#### What the task requires:
All of the data must be retyped exactly, with nothing left out.

** Opening Supplied information block **

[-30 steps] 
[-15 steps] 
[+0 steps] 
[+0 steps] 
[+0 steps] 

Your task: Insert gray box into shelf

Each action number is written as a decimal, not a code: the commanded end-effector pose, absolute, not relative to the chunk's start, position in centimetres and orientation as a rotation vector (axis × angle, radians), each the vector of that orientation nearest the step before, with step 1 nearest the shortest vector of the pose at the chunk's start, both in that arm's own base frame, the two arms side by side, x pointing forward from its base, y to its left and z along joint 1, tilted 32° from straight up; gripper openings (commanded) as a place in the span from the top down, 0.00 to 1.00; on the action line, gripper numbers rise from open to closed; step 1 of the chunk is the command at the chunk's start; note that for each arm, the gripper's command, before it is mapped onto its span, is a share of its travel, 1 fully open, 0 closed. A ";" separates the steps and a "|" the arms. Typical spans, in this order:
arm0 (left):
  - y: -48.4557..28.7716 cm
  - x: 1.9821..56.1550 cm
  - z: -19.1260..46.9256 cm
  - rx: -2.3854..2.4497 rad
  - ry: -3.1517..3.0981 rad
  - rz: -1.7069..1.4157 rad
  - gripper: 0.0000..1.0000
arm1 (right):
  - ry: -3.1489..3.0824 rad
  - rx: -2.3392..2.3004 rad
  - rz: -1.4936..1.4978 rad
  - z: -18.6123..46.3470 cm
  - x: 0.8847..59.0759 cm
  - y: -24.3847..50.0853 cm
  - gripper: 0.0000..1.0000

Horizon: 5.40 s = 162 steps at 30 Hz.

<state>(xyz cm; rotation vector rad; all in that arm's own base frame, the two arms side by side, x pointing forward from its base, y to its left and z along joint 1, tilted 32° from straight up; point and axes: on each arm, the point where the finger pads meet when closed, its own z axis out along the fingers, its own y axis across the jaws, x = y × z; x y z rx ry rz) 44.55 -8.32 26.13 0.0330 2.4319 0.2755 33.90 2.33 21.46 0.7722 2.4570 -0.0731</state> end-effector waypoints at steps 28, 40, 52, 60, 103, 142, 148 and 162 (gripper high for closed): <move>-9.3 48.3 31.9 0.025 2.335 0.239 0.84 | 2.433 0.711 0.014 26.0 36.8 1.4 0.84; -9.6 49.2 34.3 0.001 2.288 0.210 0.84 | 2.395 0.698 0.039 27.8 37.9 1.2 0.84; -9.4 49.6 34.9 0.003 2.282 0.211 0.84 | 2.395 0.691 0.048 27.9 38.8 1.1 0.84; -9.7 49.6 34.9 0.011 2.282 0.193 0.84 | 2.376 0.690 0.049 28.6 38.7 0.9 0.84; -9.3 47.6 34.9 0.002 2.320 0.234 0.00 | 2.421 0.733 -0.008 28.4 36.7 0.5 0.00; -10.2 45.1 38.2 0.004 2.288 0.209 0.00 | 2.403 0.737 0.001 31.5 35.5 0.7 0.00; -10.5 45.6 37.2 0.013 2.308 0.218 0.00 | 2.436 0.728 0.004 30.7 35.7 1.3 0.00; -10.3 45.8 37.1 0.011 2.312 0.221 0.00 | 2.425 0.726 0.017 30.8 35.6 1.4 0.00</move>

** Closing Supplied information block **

#### Solution:
[-30 steps] 
[-15 steps] 
[+0 steps] 
[+0 steps] 
[+0 steps] 

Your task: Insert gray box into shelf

Each action number is written as a decimal, not a code: the commanded end-effector pose, absolute, not relative to the chunk's start, position in centimetres and orientation as a rotation vector (axis × angle, radians), each the vector of that orientation nearest the step before, with step 1 nearest the shortest vector of the pose at the chunk's start, both in that arm's own base frame, the two arms side by side, x pointing forward from its base, y to its left and z along joint 1, tilted 32° from straight up; gripper openings (commanded) as a place in the span from the top down, 0.00 to 1.00; on the action line, gripper numbers rise from open to closed; step 1 of the chunk is the command at the chunk's start; note that for each arm, the gripper's command, before it is mapped onto its span, is a share of its travel, 1 fully open, 0 closed. A ";" separates the steps and a "|" the arms. Typical spans, in this order:
arm0 (left):
  - y: -48.4557..28.7716 cm
  - x: 1.9821..56.1550 cm
  - z: -19.1260..46.9256 cm
  - rx: -2.3854..2.4497 rad
  - ry: -3.1517..3.0981 rad
  - rz: -1.7069..1.4157 rad
  - gripper: 0.0000..1.0000
arm1 (right):
  - ry: -3.1489..3.0824 rad
  - rx: -2.3392..2.3004 rad
  - rz: -1.4936..1.4978 rad
  - z: -18.6123..46.3470 cm
  - x: 0.8847..59.0759 cm
  - y: -24.3847..50.0853 cm
  - gripper: 0.0000..1.0000

Horizon: 5.40 s = 162 steps at 30 Hz.

<state>(xyz cm; rotation vector rad; all in that arm's own base frame, the two arms side by side, x pointing forward from its base, y to its left and z along joint 1, tilted 32° from straight up; point and axes: on each arm, the point where the finger pads meet when closed, its own z axis out along the fingers, its own y axis across the jaws, x = y × z; x y z rx ry rz) 44.55 -8.32 26.13 0.0330 2.4319 0.2755 33.90 2.33 21.46 0.7722 2.4570 -0.0731</state> end-effector waypoints at steps 28, 40, 52, 60, 103, 142, 148 and 162 (gripper high for closed): <move>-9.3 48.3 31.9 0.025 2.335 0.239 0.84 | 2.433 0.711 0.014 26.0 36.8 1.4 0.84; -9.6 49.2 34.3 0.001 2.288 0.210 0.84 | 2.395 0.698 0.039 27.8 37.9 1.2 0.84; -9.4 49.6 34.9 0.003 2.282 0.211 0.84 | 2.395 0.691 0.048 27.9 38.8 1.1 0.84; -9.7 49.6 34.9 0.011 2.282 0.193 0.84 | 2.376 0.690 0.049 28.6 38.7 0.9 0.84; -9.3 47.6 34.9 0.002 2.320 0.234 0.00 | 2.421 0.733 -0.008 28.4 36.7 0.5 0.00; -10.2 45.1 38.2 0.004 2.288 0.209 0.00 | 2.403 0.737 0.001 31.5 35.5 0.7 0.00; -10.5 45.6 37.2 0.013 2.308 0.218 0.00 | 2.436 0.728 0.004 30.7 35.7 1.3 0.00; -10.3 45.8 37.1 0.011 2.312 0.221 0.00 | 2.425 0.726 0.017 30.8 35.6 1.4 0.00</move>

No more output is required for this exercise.